A dog barks and I shine a torch at it. The dog yelps and runs off. A group of kids start giving us abuse, not sure what the abuse was but I think we gave as good as we got it. That was the norm and I think that’s what the kids thrived on here: the verbal abuse.
Arnie Clayton moves off to take a piss by a garden. Because it was so dark, he had the luxury of taking a leak anywhere so he decides to piss against the nearest car. A car that is parked by an unoccupied building. This in itself should have raised alarms; a house unoccupied on a street that had its lights disabled. It was about 2234hrs when I saw my shadow on the ground. I looked up and saw the orange, red of an explosion of light and colour and sound. I’ve dropped my torch and all I can think of is.. ‘I’ve dropped my torch’ – that simple sentence does hangs in the vacuum of my mind as I pick up the six cell mag lite torch. Rock and debris rain down around me. Time does a little trick here, it doesn’t do a back flip: it simply takes its time. Every microsecond is sharpened and edged, every detail is focussed and set in the forefront of your senses. It’s like my engine has a keen edge to it, finely tuned and ready to spin. Then the windows of all the houses begin to crash inwards as the pressure blows them. This forces a reflex I thought I’d forgotten; it’s a reflex locked in my memory and comes bounding out with my left hand as it pulls back the cocking lever of my rifle and it is brought to bear. I’m pointing a loaded and cocked rifle down a housing estate in the United Kingdom and the absurdity of this doesn’t register until 18 years later. I see smoke and shadows and distant orange lights of the lower streets.
“Dougy! Y’alright!?”
“Yeah, just dropped my torch..?” I peer over the Susat scope to where I think the sound is coming from because I’ve got to concentrate and filter out the high pitched ring in my ears. The black shape of a Land Rover looms out of the darkness and there are soldiers and RUC taping off the street. A helicopter circles overhead.
The other three are laughing about it and asking me where I got to. We join the cordon and very soon I’m escorting a man to the door of his house. His house is the only house in the street who’s windows haven’t been damaged in the blast. They had left all windows and doors open before the bomb went off. I later find out the man in question is a player for the Republican Army and piece together the fact that he looked like he’d just had a bath. It was common after an incident to wash your clothes and yourself. Sometimes the clothes were caught in mid spin during a follow up by the RUC or Army and the washing machine would be confiscated with the water still in the machine for forensics.
For some reason the press were here a lot quicker than expected which makes me think they knew about this.
Arnie’s just swiped the barrel of his SA80 at a juvenile who taunting us.
“Ah bet you shit yourselves.

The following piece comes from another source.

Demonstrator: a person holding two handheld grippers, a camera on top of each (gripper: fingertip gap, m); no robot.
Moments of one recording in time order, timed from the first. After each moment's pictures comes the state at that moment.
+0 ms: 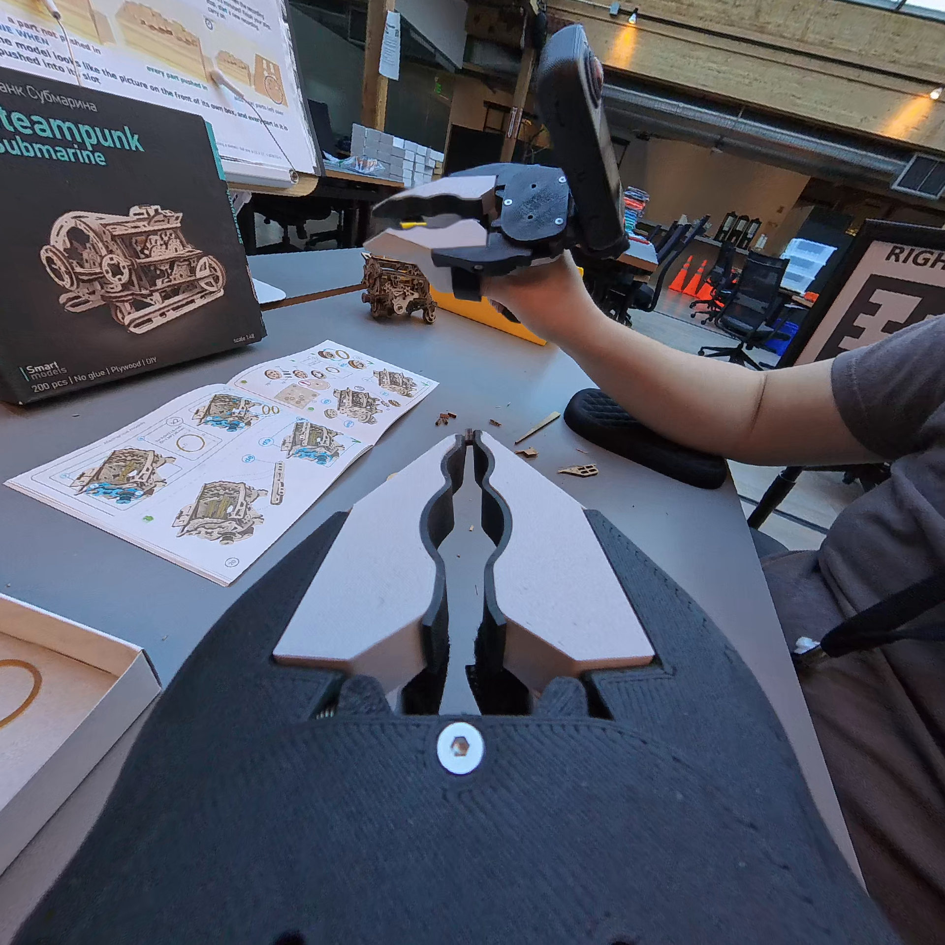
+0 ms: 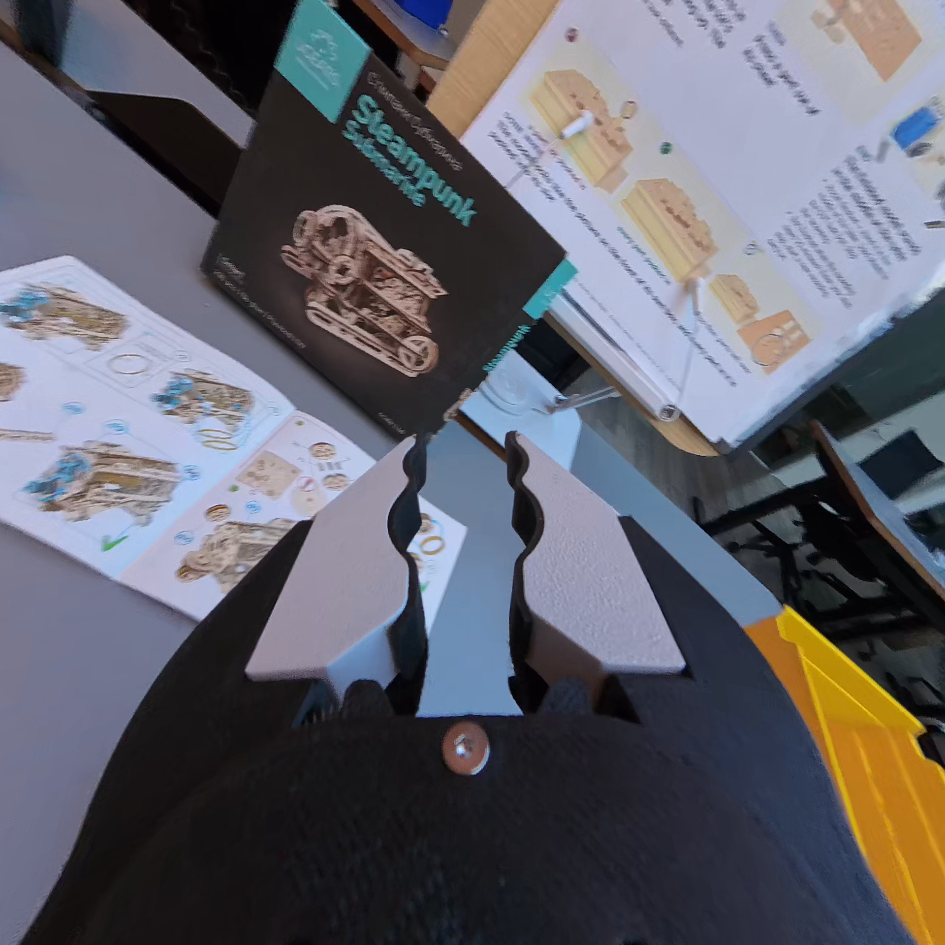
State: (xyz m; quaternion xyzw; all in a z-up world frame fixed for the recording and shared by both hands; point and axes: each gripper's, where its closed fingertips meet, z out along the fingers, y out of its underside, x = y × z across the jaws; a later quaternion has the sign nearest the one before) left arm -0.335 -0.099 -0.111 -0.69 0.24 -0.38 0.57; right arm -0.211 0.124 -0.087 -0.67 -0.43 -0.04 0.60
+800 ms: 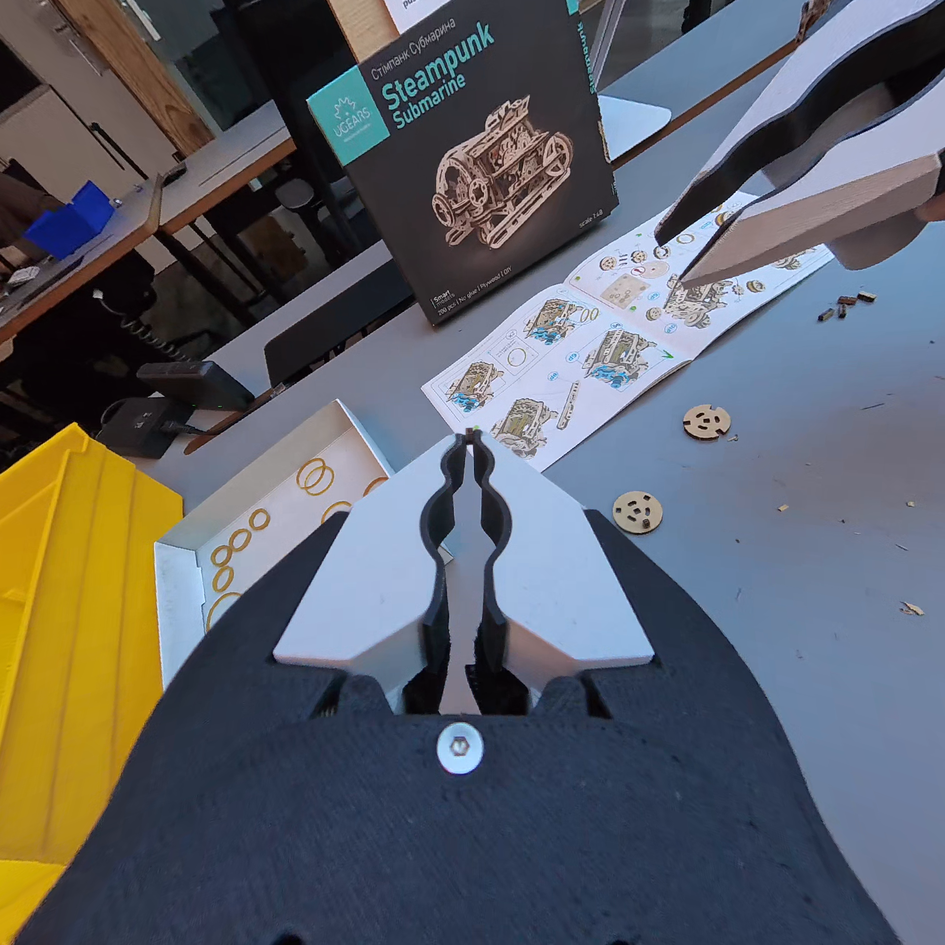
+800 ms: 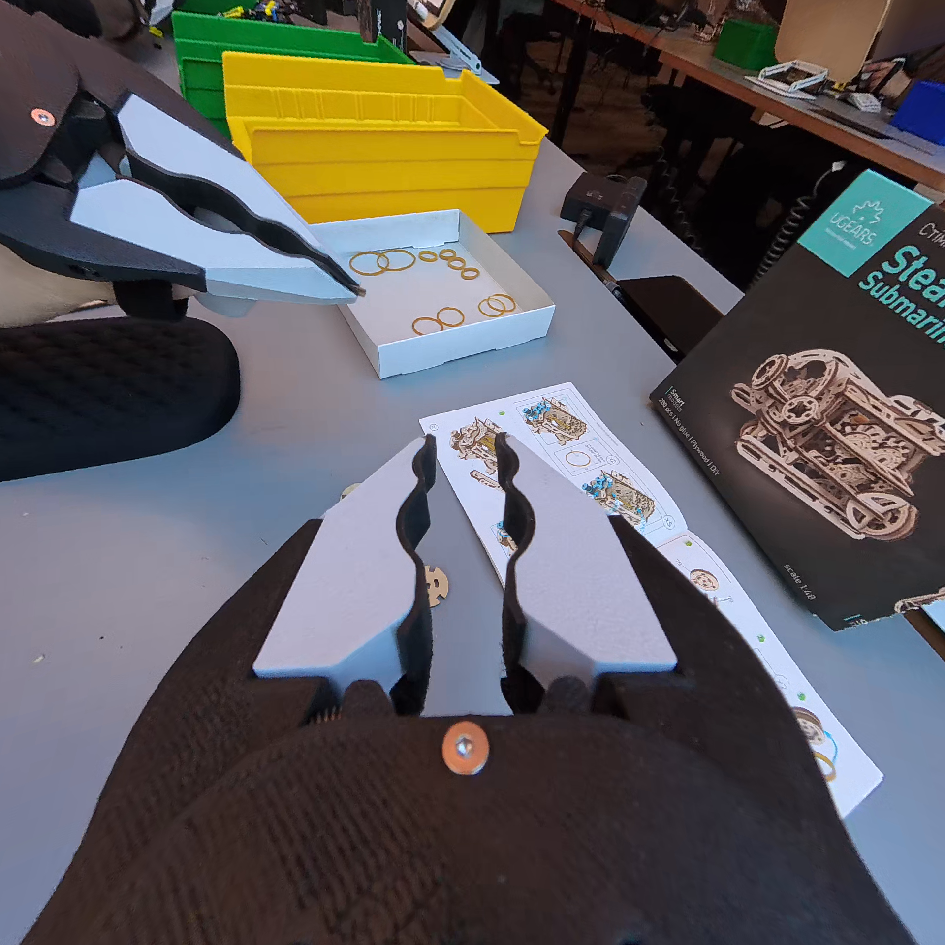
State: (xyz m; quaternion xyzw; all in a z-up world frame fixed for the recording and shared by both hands) left arm -0.392 -0.054 -0.120 -0.81 0.16 0.11 0.55; right arm -0.304 -0.007 -0.115 -0.58 -0.59 0.34 0.45
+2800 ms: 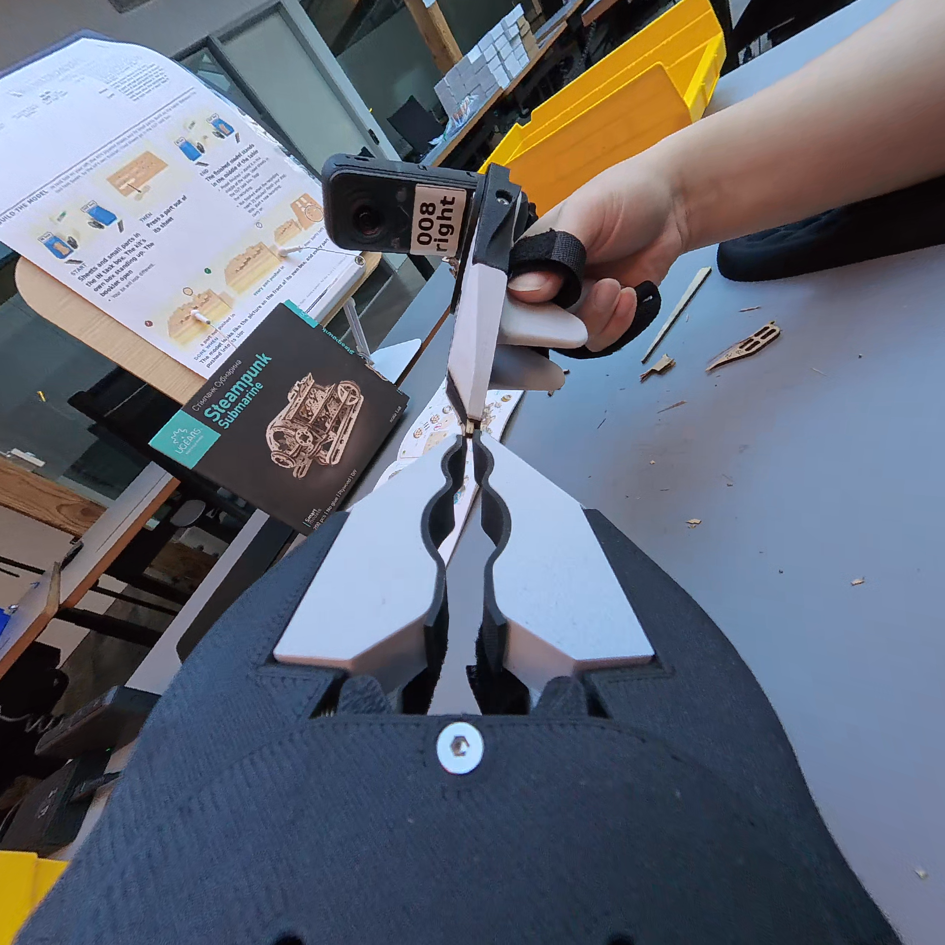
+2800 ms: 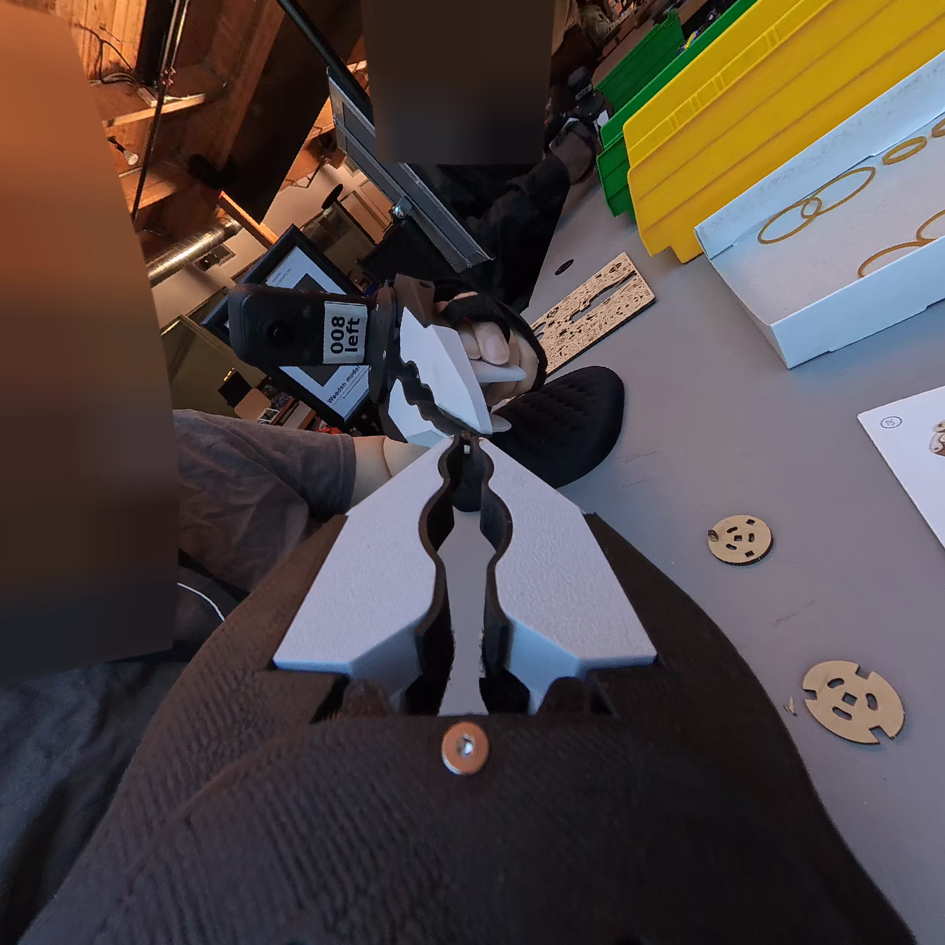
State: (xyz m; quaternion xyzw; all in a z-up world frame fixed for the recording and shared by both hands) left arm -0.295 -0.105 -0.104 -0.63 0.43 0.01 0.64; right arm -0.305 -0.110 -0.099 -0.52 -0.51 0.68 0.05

Ha ha!” The kid’s on the other side of the orange tape and he brings the flash eliminator of the barrel over the kid’s face and a Sergeant pushes the kid back.

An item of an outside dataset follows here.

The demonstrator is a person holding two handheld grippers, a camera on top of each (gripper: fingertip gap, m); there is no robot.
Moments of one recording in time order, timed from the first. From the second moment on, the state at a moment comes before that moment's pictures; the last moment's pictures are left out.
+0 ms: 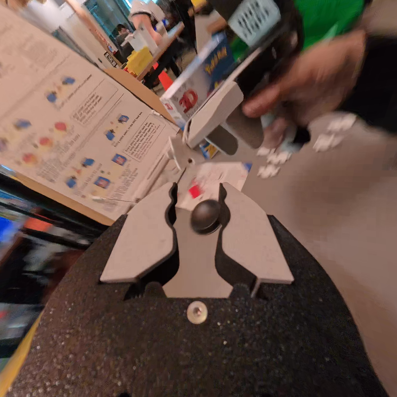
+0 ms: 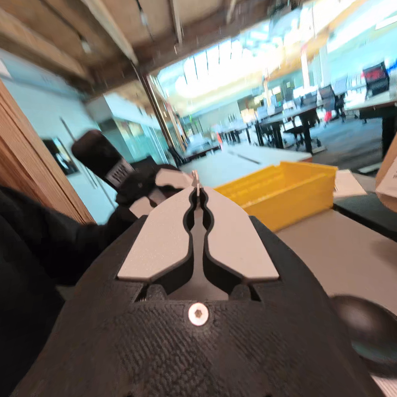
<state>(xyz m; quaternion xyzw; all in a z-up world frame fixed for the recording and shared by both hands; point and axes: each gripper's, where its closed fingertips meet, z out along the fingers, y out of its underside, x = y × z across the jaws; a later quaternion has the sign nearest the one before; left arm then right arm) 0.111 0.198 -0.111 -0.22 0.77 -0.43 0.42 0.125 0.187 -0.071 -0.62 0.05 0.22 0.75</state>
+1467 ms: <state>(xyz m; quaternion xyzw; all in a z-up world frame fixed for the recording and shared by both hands) 0.100 0.179 -0.152 -0.38 0.75 -0.49 0.22 0.150 0.132 -0.110 -0.74 0.06 0.00 0.67</state>
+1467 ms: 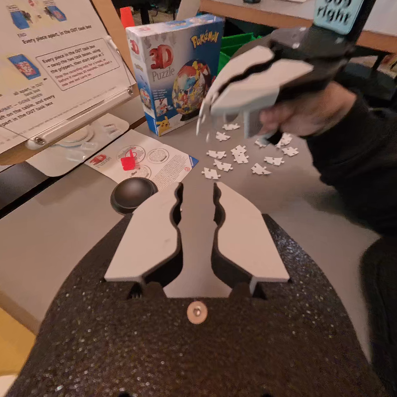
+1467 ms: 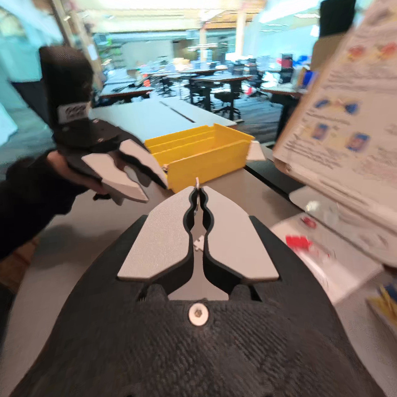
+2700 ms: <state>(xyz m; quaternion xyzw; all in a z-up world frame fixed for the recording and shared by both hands) 0.084 0.172 -0.203 -0.38 0.77 -0.48 0.18 0.172 -0.113 -0.303 -0.78 0.49 -0.07 0.38</state>
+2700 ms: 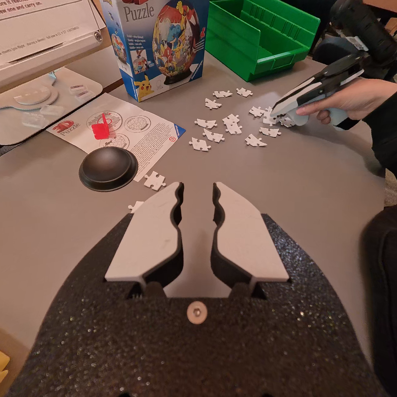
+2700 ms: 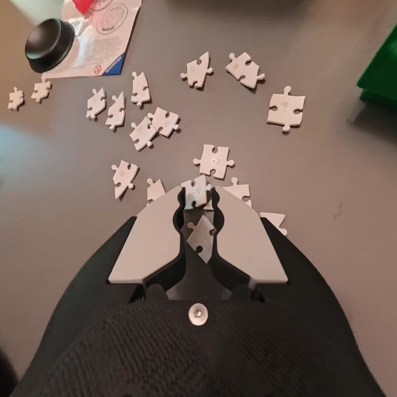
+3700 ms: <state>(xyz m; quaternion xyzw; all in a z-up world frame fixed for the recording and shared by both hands) 0.071 0.360 -0.156 -0.54 0.65 -0.40 0.35 0.216 0.008 -0.127 -0.76 0.23 -0.20 0.57</state>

We are later sent behind the row of houses to provide in depth support for the clearance operation. We are still high off the experience. Soon we’re back in Girdwood Barracks and our hearing is tested by the doctor who says it has improved. I am given a sleeping tablet and told to take a warm shower. Instead I lean against the blast walls outside of our accommodation and smoke a Cafe Crème. It’s 0114hrs and I’m up again in five hours to go on patrol in the same area. The next afternoon after my second patrol of the day I phone the Fiancé up and tell her about the ordeal. She berates me for calling her while the character Sammy drowns on Neighbours. I’m naturally angry and leave the conversation to head to the NAAFI – I’ve got another hour before the briefing for my third patrol.